Dr. Mindell received his B.S. degree in Molecular Biophysics and Biochemistry from Yale University in 1986. In 1994 he received his M.D. and Ph.D. degrees from the Albert Einstein College of Medicine, where he worked with Alan Finkelstein studying the structure and function of ion channels formed by diphtheria toxin. After a residency in internal medicine at Brigham and Women's Hospital, Dr. Mindell did post-doctoral work with Chris Miller at Brandeis University; there he focused on structural and functional characterization of ClC-type chloride channels using cryoelectron microscopy and other approaches. Dr. Mindell joined NINDS as an investigator in 2002. His laboratory is using a combination of structural and functional approaches to answer mechanistic questions regarding ClC channels and other anion transport proteins.
The Membrane Transport Biophysics Unit focuses on understanding the physical principles governing membrane-protein function.
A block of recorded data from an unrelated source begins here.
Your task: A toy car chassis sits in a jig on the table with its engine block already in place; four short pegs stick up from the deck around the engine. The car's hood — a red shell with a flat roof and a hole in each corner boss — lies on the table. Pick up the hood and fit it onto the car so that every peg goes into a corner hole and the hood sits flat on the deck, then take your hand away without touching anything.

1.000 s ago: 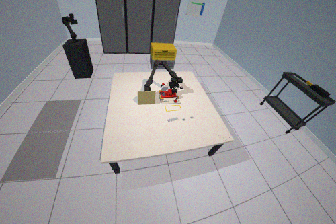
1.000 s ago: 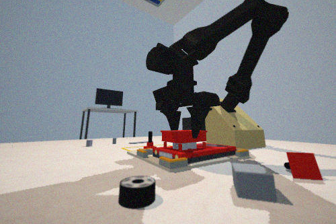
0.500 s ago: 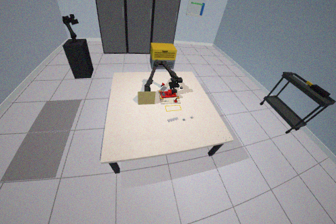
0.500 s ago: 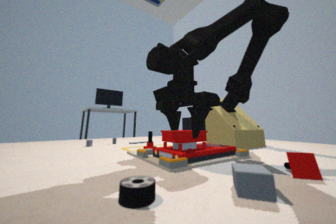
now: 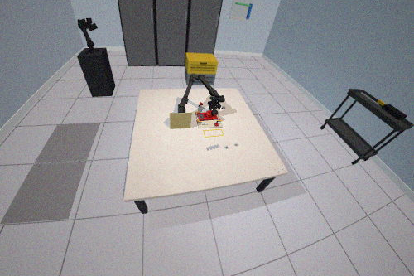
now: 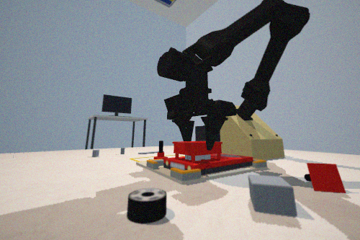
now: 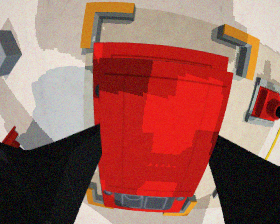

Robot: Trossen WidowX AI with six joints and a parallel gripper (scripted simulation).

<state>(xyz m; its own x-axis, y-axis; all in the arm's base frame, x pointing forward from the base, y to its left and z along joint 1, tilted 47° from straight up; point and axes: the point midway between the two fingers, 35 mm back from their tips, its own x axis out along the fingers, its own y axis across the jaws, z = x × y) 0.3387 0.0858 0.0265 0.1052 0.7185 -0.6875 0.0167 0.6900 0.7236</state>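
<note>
My gripper tip is now 20 mm above the grey engine block. The rest, counted from my gripper tip: jig 30 mm behind, 30 mm to the right, 40 mm below; red hood 10 mm above; black wheel 190 mm ahead, 120 mm to the left, 40 mm below.
</note>
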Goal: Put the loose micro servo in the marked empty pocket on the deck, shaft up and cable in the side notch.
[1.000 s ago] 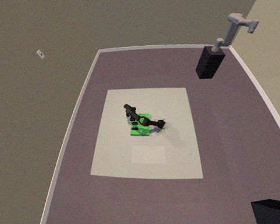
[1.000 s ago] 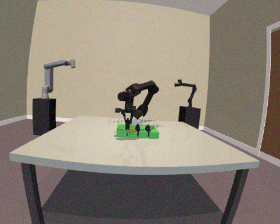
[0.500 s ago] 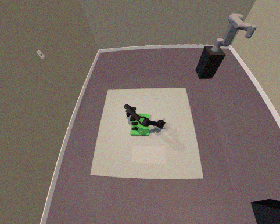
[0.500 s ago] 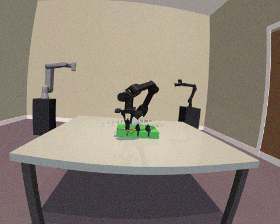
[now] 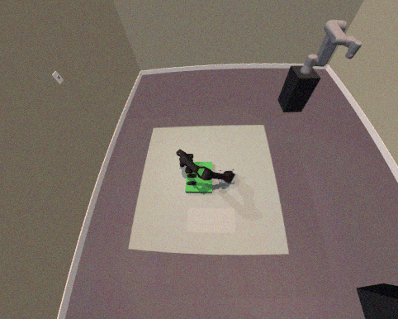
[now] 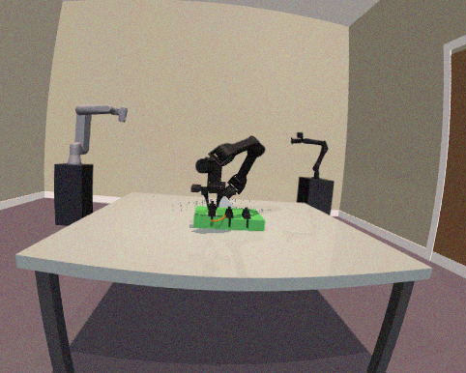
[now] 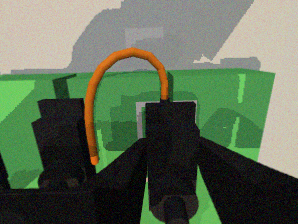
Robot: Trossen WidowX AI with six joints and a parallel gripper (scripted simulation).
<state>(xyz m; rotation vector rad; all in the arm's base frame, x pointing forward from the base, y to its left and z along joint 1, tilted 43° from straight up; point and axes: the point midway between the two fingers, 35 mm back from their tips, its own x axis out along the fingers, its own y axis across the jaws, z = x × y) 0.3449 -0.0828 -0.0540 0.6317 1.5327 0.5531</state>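
Now: gripper tip 12 cm past the deck, 8 cm to the right of it and 5 cm above it.
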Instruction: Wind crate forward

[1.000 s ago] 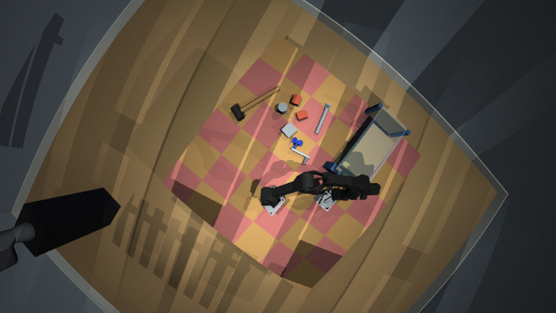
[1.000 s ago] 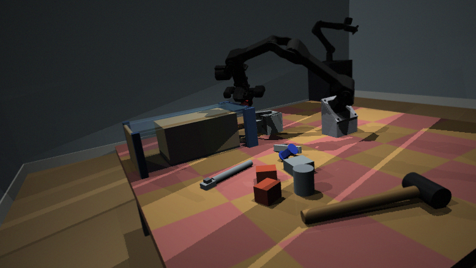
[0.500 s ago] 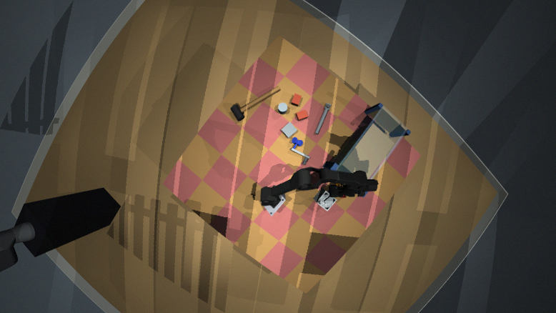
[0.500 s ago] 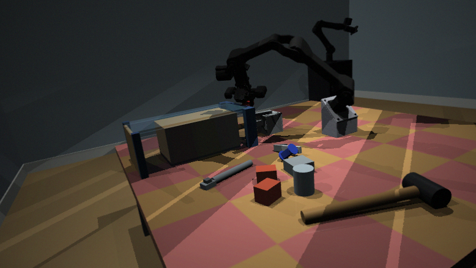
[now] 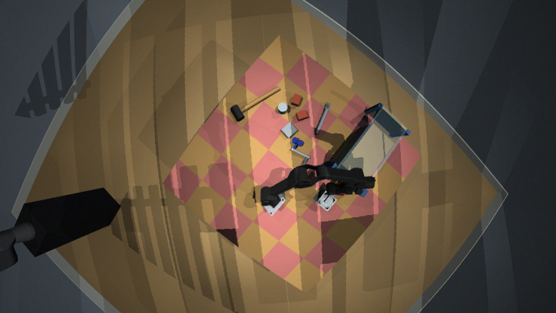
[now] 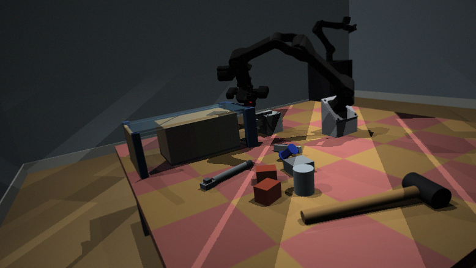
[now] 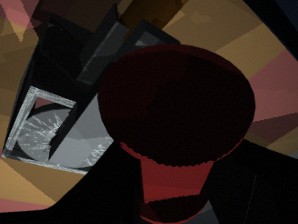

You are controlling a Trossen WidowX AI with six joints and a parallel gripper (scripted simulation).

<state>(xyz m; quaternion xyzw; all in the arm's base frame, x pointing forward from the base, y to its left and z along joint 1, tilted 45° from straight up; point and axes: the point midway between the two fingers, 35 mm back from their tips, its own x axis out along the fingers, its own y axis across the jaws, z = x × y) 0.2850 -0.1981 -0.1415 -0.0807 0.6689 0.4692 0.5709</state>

Our major model proteins are members of the ClC family of anion-transport proteins. Use a combination of biochemical and physiological approaches, we seek to understand the protein elements mediating chloride selectivity as well as those involved in regulating the passage of ions across the membrane. Recent developments, including the determination of a high-resolution structure of a bacterial ClC, have allowed us to focus our attention on particular regions of these proteins, which we explore with combinations of biochemistry, genetic mutation, and electrical recordings.
Currently, we are using fluorescence-based methods to determine the nature and magnitude of conformational changes involved in the transport mechanism of ClC-ec1. We also measure the chloride and proton fluxes through these transporters using electrical recordings in lipid bilayer membranes as a means to probe the functional behavior of these proteins.
We are also interested in other transport proteins. Bacterial genome projects continue to reveal that these so-called ‘lower’ organisms express membrane proteins which are remarkably similar to their physiologically important mammalian cousins. Furthermore, compared to their ‘higher’ counterparts, these bacterial proteins are often more chemically stable and are easier to purify in large quantities, rendering them amenable to structural analysis. We have expressed several such proteins, and are pursuing more detailed analysis of their function and architecture.